● **Task objective**:
Out of the lines below, please list those that hold the string "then".
(Recorded information begins)
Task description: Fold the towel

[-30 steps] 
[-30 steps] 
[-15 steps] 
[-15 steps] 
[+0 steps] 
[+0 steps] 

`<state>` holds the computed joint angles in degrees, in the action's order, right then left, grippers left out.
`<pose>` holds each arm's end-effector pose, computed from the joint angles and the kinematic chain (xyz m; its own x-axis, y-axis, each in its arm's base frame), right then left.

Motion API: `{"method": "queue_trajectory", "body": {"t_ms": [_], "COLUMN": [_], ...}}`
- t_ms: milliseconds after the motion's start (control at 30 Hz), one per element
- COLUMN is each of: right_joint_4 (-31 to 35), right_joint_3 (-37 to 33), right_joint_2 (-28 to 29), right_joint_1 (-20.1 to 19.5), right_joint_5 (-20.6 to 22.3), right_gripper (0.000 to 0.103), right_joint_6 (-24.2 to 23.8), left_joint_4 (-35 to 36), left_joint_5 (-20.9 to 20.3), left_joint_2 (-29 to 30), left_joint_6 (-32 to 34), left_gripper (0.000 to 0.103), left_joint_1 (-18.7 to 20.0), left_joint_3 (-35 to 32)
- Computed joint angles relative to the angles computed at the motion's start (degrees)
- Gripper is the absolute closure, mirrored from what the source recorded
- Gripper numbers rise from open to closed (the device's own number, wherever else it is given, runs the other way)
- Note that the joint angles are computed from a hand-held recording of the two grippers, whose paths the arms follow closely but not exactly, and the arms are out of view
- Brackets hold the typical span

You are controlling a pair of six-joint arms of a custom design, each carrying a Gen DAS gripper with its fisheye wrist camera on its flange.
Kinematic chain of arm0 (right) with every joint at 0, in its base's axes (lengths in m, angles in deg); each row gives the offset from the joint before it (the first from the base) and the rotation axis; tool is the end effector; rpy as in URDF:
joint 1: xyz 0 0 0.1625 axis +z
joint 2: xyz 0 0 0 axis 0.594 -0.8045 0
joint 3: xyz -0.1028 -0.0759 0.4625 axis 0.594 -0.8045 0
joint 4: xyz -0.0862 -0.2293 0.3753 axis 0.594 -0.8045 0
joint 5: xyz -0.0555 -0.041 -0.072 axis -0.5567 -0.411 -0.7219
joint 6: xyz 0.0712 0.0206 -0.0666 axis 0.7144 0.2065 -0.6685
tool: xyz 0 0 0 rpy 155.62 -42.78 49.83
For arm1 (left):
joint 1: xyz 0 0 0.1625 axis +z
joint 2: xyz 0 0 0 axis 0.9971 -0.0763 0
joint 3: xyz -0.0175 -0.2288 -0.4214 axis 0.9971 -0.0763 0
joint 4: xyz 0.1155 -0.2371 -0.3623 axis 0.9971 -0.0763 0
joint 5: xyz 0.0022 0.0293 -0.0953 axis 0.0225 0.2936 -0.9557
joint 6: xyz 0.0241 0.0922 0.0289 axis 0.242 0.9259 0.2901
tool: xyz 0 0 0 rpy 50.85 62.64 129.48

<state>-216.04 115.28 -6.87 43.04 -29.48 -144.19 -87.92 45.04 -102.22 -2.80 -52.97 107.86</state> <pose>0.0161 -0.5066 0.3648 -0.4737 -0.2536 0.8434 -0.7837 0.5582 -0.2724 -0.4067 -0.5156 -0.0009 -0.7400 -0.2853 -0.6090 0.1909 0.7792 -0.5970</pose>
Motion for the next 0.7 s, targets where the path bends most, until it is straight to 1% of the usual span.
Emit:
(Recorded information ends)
● **Result for this task**:
`<state>` holds the computed joint angles in degrees, in the action's order, right then left, grippers left out.
`<pose>` holds each arm's end-effector pose, computed from the joint angles and the kinematic chain (xyz m; its own x-axis, y-axis, each in its arm's base frame), right then left.

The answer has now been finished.